_Required work_.
Find "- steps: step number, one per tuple" and "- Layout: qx" in the records below. Copy the lines holding them and every line between, exactly, and no others.

_Provided records_.
======

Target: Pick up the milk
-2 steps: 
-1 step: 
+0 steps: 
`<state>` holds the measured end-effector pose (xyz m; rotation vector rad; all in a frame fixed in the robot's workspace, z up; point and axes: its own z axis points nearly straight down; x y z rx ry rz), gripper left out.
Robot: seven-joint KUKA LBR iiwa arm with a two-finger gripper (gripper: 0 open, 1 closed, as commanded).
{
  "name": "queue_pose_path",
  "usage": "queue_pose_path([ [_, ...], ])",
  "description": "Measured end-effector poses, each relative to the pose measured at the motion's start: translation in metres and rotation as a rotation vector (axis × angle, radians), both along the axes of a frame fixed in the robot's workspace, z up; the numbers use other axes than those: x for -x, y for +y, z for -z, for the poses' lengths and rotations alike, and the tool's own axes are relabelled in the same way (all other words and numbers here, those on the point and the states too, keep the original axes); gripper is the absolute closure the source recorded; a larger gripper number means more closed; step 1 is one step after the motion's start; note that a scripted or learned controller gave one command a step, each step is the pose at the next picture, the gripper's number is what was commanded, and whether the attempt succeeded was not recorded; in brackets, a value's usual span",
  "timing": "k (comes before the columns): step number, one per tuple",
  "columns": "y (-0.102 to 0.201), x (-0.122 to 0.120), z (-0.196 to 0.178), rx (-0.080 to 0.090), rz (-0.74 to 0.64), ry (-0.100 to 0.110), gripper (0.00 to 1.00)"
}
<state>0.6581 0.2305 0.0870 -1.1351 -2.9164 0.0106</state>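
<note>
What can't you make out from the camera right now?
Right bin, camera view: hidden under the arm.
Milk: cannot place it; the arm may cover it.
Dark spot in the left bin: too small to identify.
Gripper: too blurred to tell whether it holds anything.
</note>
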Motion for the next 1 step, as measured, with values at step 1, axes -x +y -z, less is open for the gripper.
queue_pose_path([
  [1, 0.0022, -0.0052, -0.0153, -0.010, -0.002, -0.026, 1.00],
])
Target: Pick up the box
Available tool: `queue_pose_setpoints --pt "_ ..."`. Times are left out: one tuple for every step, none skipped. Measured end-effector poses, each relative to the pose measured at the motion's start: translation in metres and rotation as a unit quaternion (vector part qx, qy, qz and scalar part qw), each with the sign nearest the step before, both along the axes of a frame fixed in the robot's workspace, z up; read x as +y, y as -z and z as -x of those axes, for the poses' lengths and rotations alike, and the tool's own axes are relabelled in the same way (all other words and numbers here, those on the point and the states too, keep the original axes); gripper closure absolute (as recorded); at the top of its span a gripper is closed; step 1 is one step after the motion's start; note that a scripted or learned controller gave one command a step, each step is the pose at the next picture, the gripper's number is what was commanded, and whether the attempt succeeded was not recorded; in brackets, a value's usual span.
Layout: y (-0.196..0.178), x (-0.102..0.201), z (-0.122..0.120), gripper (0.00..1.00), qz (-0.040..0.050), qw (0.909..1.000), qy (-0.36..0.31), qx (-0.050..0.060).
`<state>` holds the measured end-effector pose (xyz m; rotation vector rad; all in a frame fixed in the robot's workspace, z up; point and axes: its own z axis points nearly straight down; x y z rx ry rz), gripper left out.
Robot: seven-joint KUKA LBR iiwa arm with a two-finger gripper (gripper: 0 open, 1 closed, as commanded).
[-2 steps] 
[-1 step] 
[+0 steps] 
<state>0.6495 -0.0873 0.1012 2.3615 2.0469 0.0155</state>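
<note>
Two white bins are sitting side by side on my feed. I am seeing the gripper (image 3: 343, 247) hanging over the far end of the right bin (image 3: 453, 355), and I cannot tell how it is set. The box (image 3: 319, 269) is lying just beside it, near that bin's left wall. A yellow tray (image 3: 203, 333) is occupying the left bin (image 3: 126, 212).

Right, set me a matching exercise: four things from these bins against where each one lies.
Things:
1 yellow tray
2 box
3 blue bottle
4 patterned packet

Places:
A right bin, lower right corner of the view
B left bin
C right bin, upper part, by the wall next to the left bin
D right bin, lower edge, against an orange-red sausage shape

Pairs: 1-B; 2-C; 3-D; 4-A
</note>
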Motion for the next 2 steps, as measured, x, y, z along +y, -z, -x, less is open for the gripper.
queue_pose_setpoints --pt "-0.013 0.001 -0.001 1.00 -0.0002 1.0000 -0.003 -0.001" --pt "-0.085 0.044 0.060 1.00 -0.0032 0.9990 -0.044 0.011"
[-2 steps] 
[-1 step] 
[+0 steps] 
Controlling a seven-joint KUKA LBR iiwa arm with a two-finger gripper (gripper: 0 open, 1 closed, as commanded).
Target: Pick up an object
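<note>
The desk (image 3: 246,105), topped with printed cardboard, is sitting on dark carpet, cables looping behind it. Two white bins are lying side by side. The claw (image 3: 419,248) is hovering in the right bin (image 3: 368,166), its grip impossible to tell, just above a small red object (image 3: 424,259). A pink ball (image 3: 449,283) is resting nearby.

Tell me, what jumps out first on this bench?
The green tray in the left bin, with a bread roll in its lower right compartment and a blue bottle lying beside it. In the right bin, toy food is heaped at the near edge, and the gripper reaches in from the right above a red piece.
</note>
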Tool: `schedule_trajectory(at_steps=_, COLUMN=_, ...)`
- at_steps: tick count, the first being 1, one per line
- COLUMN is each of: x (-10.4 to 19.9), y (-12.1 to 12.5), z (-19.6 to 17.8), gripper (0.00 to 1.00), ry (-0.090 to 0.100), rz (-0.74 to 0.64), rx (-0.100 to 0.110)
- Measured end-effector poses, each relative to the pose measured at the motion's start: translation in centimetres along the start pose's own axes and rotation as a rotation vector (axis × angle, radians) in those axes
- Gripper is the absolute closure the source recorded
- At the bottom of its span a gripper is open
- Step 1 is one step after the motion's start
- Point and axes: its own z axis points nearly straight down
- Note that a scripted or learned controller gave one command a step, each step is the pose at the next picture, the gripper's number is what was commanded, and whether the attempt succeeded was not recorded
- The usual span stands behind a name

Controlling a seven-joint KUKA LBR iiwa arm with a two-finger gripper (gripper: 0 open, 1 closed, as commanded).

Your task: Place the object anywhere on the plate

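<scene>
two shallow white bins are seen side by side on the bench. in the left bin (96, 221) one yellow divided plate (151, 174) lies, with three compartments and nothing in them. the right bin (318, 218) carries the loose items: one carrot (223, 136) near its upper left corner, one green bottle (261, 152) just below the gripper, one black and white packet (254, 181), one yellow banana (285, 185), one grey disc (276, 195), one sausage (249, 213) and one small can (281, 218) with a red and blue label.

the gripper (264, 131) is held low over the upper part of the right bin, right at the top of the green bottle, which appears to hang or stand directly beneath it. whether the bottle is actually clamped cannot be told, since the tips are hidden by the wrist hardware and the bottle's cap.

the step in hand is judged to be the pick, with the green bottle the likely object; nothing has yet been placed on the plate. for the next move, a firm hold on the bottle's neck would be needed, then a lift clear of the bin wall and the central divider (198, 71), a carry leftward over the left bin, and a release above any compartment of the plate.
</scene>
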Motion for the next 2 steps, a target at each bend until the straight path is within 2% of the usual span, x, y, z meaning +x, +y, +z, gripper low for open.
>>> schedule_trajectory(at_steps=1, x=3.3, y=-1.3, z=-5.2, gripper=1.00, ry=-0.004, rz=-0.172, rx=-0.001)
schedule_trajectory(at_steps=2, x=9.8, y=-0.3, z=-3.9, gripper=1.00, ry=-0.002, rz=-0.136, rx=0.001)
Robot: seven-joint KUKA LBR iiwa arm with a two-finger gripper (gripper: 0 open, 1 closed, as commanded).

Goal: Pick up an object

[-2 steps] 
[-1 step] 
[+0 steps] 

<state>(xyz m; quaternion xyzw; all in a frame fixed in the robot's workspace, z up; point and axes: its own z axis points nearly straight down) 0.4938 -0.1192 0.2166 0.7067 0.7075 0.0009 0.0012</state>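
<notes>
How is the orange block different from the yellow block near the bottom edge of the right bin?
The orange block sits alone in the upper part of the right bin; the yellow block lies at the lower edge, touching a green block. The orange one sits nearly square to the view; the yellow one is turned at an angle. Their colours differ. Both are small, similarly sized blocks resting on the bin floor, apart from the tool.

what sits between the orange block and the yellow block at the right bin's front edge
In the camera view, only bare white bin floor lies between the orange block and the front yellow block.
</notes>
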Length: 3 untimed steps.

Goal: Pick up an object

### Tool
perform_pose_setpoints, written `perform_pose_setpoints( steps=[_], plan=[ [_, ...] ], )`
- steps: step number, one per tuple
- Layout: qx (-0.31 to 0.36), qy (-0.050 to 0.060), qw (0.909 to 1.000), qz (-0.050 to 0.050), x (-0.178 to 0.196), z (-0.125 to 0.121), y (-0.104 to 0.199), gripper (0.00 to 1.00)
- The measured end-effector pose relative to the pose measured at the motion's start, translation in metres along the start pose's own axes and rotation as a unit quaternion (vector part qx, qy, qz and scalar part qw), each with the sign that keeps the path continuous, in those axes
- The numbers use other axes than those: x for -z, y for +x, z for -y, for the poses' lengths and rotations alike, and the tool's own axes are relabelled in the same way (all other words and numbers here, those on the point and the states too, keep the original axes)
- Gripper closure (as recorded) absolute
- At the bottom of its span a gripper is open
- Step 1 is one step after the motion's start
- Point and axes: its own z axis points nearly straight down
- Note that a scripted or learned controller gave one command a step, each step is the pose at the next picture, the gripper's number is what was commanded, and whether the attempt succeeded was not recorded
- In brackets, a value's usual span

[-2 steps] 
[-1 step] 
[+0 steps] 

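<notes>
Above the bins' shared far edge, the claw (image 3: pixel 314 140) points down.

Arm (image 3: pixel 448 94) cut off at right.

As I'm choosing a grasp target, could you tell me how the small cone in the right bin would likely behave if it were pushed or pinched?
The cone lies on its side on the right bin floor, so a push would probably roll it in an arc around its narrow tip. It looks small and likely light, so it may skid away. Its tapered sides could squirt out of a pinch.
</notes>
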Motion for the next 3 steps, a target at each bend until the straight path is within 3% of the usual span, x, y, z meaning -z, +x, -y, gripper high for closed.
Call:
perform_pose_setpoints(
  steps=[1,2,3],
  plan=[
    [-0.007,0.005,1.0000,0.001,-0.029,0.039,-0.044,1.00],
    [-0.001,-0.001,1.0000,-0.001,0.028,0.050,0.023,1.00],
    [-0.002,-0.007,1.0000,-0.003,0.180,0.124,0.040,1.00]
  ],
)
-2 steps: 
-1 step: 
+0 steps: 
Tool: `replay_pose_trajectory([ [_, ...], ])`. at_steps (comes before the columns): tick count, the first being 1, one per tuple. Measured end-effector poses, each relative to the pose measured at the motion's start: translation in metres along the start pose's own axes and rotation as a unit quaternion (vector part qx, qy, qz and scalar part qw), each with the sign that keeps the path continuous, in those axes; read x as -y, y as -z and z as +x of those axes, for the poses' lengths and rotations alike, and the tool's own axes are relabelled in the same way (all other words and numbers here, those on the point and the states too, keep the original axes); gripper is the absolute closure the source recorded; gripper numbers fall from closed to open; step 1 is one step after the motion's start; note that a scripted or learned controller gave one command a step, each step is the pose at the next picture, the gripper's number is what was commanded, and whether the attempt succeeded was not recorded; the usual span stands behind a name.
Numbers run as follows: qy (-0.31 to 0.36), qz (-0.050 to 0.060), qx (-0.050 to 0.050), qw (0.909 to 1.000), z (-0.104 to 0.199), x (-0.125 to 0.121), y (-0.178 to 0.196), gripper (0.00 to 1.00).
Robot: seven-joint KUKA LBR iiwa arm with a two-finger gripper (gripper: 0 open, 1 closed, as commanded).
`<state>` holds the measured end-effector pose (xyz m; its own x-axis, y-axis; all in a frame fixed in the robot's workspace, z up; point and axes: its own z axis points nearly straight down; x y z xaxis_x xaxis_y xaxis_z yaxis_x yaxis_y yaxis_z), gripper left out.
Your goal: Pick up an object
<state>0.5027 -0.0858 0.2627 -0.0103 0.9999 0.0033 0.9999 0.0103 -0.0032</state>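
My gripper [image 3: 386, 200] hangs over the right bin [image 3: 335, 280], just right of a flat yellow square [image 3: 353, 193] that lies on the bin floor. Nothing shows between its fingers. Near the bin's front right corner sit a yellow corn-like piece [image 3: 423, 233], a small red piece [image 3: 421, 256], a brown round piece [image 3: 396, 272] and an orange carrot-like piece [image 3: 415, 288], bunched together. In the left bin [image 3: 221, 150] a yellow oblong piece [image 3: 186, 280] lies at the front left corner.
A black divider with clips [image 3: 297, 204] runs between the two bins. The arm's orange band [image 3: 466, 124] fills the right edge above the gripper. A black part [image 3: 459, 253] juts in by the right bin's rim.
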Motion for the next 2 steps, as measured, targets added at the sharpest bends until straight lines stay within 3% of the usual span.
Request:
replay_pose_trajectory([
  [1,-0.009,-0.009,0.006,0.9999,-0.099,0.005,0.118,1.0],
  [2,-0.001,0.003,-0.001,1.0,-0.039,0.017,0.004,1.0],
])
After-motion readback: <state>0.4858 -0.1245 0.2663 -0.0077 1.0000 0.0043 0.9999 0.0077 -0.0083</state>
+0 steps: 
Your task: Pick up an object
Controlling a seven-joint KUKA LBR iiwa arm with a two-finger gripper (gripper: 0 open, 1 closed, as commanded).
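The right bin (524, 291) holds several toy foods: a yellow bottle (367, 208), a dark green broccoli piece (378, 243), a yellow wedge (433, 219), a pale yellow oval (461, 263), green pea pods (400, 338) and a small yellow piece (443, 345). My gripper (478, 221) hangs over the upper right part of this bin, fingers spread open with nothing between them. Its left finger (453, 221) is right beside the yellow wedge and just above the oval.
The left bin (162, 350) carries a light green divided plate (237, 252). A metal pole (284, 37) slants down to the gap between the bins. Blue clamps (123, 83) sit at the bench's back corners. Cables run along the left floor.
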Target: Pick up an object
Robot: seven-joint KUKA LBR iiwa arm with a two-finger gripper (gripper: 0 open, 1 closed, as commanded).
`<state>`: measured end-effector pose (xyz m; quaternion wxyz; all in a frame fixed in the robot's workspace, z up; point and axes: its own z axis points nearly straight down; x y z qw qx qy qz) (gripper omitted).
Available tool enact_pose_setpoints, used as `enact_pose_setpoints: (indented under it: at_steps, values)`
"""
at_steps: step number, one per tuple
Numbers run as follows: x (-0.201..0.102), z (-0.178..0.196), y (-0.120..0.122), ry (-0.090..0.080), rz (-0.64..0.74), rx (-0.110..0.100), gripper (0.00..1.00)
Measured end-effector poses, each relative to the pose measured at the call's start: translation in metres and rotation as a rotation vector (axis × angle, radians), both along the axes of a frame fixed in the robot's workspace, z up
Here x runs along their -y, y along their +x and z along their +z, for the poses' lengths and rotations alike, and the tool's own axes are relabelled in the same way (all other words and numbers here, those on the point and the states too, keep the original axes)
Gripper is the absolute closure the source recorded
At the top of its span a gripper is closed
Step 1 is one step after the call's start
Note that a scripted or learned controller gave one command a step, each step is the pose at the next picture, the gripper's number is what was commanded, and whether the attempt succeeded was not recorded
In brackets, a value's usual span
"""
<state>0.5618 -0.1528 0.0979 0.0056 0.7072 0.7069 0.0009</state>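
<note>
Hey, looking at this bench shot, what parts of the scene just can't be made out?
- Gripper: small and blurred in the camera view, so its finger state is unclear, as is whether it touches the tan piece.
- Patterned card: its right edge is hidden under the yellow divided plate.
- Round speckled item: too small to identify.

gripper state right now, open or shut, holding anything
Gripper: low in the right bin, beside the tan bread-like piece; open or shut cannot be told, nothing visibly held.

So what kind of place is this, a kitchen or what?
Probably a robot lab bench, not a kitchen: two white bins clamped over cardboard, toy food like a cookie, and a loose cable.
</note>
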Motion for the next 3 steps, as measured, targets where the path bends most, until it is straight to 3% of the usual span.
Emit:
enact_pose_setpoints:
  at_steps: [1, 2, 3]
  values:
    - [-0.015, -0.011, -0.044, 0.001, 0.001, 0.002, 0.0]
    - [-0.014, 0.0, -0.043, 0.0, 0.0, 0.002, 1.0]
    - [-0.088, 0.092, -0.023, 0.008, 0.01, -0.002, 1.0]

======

_Response_.
- steps: step number, one per tuple
- Layout: qx (-0.31 to 0.36), qy (-0.050 to 0.060), qw (0.909 to 1.000), qz (-0.050 to 0.050), x (-0.178 to 0.196), z (-0.125 to 0.121), y (-0.104 to 0.199), gripper (0.00 to 1.00)

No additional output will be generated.